禁止突击武器的另一个原因是,这种禁令不会削弱我们使用其他并非最初为军事战斗设计的武器来保护我们自己、我们的家人和我们的财产的能力。这种逻辑在很大程度上解释了为什么突击武器根本没有任何实际好处。
为了防止未来的悲剧,有一份显而易见的待办事项清单。需要进行普遍背景调查,以防止枪支落入最有可能犯下暴力罪行的人手中。类似于驾驶汽车所需的枪支许可和培训要求是其他常识性措施,特别是对于那些首次获得枪支的人来说。

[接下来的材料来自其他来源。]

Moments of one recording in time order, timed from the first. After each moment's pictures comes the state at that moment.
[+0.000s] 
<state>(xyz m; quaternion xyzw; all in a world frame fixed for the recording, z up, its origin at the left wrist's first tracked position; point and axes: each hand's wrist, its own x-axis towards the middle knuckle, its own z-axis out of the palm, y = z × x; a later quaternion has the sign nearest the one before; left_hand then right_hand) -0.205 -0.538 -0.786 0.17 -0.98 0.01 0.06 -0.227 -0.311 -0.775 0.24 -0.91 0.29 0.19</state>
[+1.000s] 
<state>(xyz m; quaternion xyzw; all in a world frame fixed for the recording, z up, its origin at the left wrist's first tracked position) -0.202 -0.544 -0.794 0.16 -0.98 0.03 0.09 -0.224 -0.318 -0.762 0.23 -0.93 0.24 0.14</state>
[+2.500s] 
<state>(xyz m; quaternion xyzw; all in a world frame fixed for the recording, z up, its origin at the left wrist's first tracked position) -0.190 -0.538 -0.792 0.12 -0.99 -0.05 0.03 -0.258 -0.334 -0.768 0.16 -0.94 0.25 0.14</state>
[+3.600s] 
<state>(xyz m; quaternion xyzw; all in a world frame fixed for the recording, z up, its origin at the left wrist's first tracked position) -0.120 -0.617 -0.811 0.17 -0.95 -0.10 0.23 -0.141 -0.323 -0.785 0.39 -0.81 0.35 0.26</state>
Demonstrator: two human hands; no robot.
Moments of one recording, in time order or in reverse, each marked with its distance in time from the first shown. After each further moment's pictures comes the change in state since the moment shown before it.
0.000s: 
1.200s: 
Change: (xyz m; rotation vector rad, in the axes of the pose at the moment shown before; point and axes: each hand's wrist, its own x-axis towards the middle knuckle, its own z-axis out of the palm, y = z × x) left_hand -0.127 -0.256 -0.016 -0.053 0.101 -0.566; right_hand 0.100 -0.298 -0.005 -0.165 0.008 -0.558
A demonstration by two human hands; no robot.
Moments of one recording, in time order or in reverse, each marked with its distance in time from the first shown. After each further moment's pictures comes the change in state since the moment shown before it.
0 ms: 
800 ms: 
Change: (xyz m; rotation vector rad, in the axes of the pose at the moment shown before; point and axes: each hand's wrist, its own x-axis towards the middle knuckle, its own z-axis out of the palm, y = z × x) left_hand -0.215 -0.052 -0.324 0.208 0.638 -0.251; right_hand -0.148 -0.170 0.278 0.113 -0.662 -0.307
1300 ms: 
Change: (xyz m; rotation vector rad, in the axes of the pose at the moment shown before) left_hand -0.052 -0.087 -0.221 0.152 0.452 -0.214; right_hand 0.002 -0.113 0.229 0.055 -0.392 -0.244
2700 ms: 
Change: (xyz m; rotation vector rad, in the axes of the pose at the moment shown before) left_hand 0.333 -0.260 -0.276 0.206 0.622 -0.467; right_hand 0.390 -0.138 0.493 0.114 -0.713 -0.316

枪支游说团体对我们民选官员的影响力既令人尴尬又令人难以承受。每次事件发生后,都会有愤怒和采取行动的要求,随之而来的是承诺、想法、祈祷,然后什么都没有。在不可避免的愤怒和抗议以及每次事件发生后不可避免的眼泪之后,支持枪支团体的立场长期以来一直占上风。枪支游说者总是有政治实力等待,直到愤怒消退。尤瓦尔迪枪击事件,使用 AR-15 步枪以同样可怕的方式夺走了无辜儿童的生命,就像 23 年前科伦拜恩事件中类似的武器所做的那样——以及介于两者之间的许多次。然而,自科伦拜恩事件以来,我们已经倒退了。如此多的悲剧已经演变成一种可能被称为过时且畸形的常态,这是美国在全世界臭名昭著的标志。只有当顽固的枪支游说团体不再对我们的民选官员拥有这种权力时,有意义的改变才会发生。